- _PROBLEM STATEMENT_
Find every line in the entries that holds the string "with" and report it.

----- EXERCISE INPUT -----

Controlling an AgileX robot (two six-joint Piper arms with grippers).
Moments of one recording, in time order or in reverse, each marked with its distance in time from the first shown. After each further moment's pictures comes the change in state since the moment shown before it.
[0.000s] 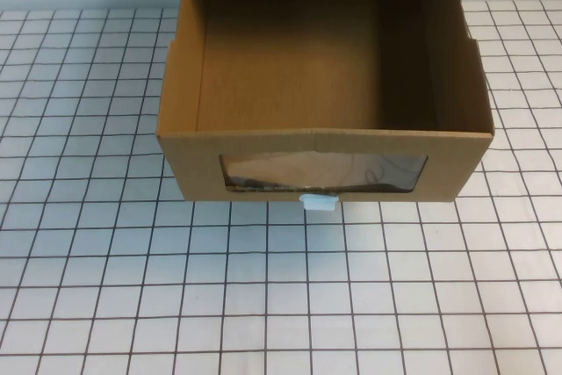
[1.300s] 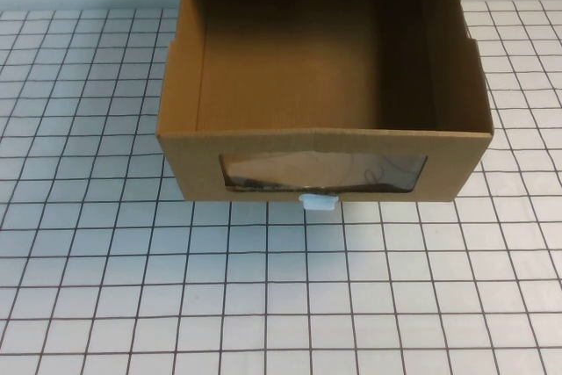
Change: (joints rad) right arm 0.000 0.027 -0.584 -0.051 -0.619 0.318; left arm 0.000 0.021 -0.452 0.002 -0.795 -0.298
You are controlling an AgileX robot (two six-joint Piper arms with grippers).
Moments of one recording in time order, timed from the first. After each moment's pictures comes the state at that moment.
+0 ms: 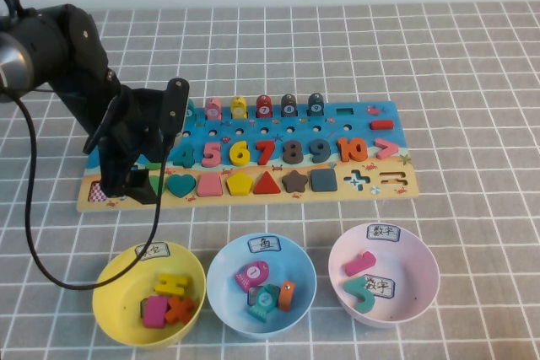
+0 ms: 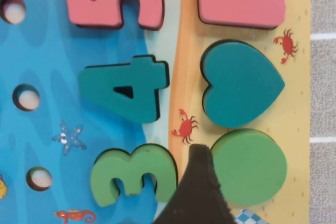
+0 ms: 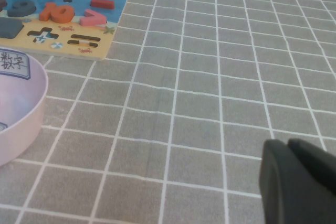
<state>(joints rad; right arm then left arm) 0.05 -0.01 0.03 0.14 0.37 -0.21 -0.22 2.02 -1.59 -0.19 1.08 1.51</state>
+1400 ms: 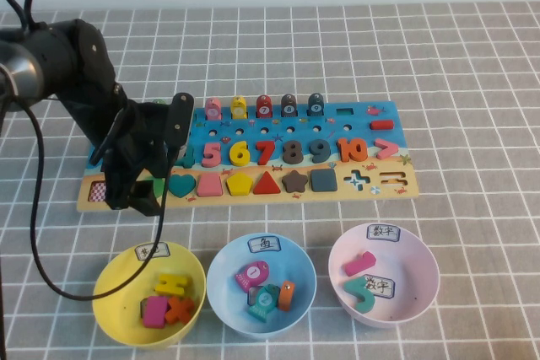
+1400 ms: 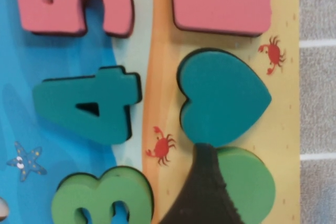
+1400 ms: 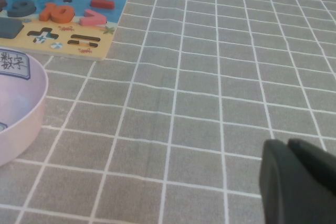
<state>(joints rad) 0.05 -0.01 0.03 0.14 0.37 -0.21 -0.22 2.05 -1.56 -0.19 1.08 1.51</state>
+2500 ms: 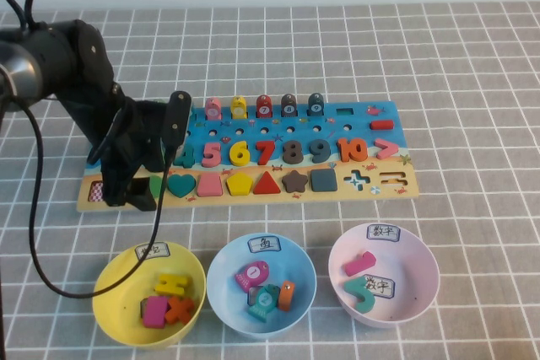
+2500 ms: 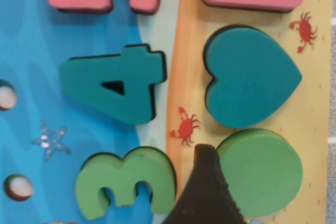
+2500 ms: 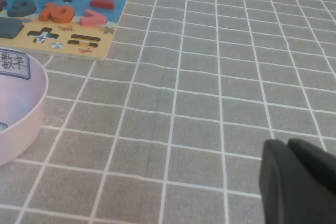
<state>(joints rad) 0.05 -0.01 0.03 0.14 0.37 -0.21 -0.22 2.05 -1.56 -0.16 1.03 1.51</state>
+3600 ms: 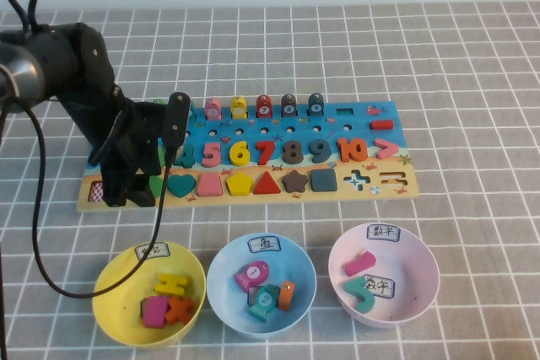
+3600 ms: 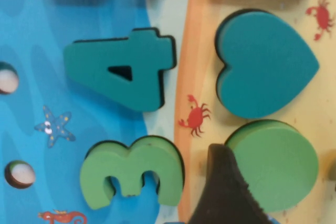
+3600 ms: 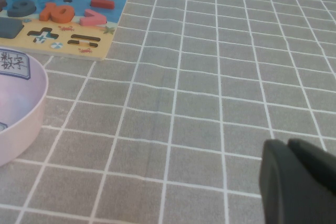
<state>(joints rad) 0.05 -0.01 0.03 0.14 0.37 -0.21 -0.22 2.06 -1.56 -0.14 1.02 1.49</state>
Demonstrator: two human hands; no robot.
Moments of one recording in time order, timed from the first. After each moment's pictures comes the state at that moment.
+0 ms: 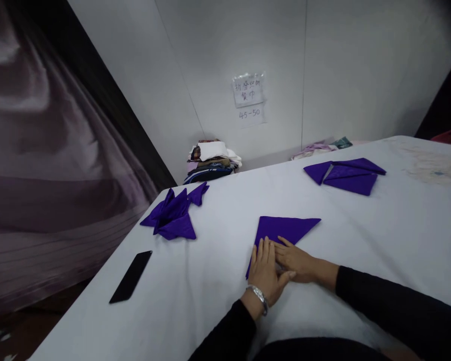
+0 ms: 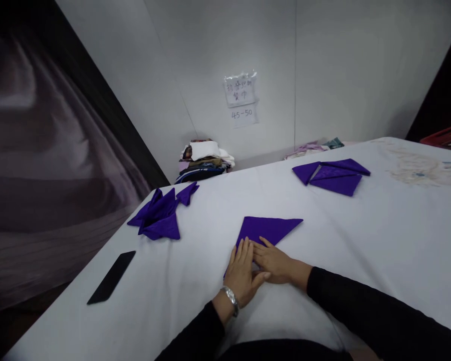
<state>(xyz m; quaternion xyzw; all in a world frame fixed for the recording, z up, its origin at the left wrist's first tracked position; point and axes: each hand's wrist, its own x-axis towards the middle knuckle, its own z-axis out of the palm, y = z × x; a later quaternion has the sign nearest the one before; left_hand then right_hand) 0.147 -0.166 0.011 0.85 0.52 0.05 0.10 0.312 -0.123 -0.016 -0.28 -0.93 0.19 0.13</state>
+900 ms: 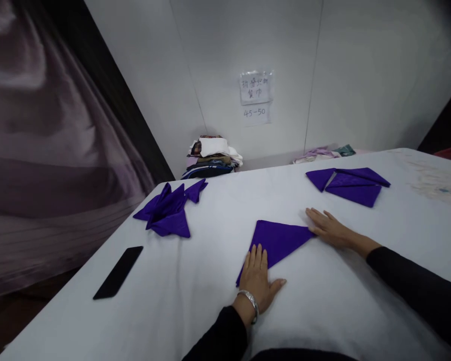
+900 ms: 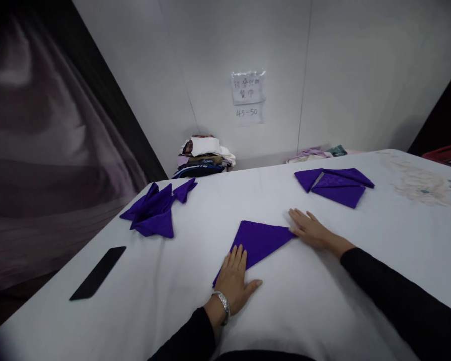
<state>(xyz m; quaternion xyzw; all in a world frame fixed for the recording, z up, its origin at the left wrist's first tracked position) 0.144 -0.160 -0.005 0.82 0.55 0.04 0.13 0.454 -0.047 -0.018 -0.53 -0.84 0.12 0.09</state>
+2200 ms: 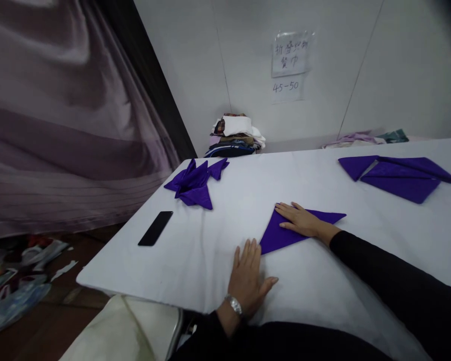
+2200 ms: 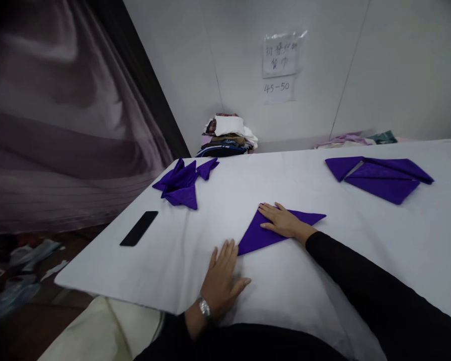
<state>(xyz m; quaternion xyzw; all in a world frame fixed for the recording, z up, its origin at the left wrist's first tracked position) 0.085 -0.226 0.002 0.81 0.58 0.06 0.05 0.315 -0.031 -0.027 -0.31 -0.94 0.11 0.09</state>
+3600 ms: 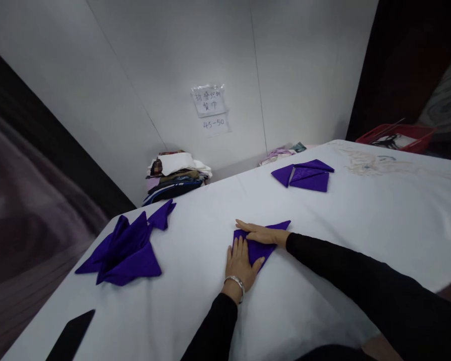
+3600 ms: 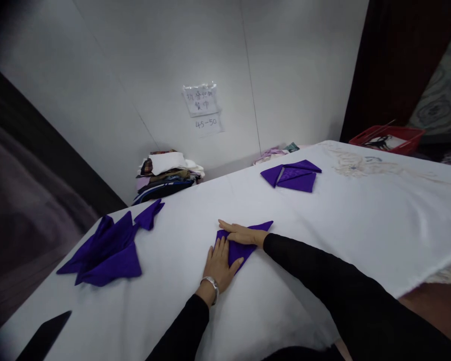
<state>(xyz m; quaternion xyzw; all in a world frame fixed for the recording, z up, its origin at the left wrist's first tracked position) 0.155 -0.087 -0.012 0.85 0.53 0.02 0.06 0.319 -0.027 0.007 -0.37 -0.85 0.33 0.19</state>
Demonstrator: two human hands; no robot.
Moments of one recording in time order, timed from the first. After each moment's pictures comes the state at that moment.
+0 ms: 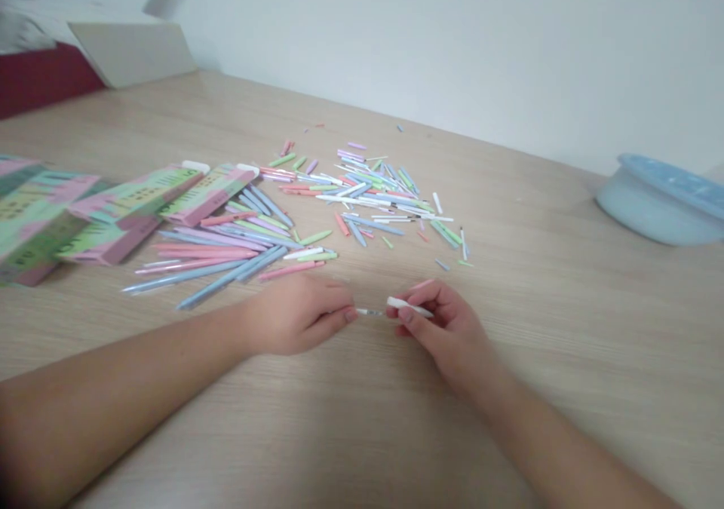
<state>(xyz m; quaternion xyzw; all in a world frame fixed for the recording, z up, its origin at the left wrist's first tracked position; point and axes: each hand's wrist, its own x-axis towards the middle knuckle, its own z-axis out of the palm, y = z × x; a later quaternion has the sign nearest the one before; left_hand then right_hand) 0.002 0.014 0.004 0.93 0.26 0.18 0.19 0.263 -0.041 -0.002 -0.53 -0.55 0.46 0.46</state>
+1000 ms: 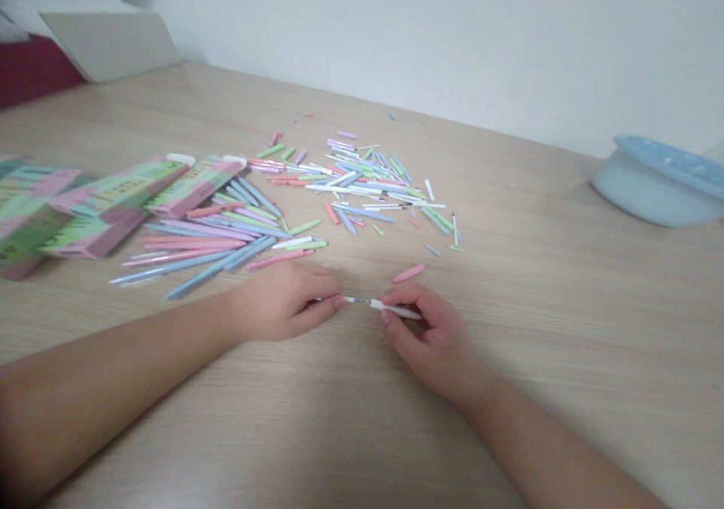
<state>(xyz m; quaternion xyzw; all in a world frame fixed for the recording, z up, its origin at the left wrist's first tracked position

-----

- _FINAL ANSWER_
Controlling an AgileX robot (two six-joint Piper arms with grippers).
Moments of one recording, in time order or in reverse, each marked with its distance in time from the first shown. After each further moment's pictures comes the change in state since the moment shown before it.
You are controlling an AgileX robot (two six-joint Piper arms with grippers).

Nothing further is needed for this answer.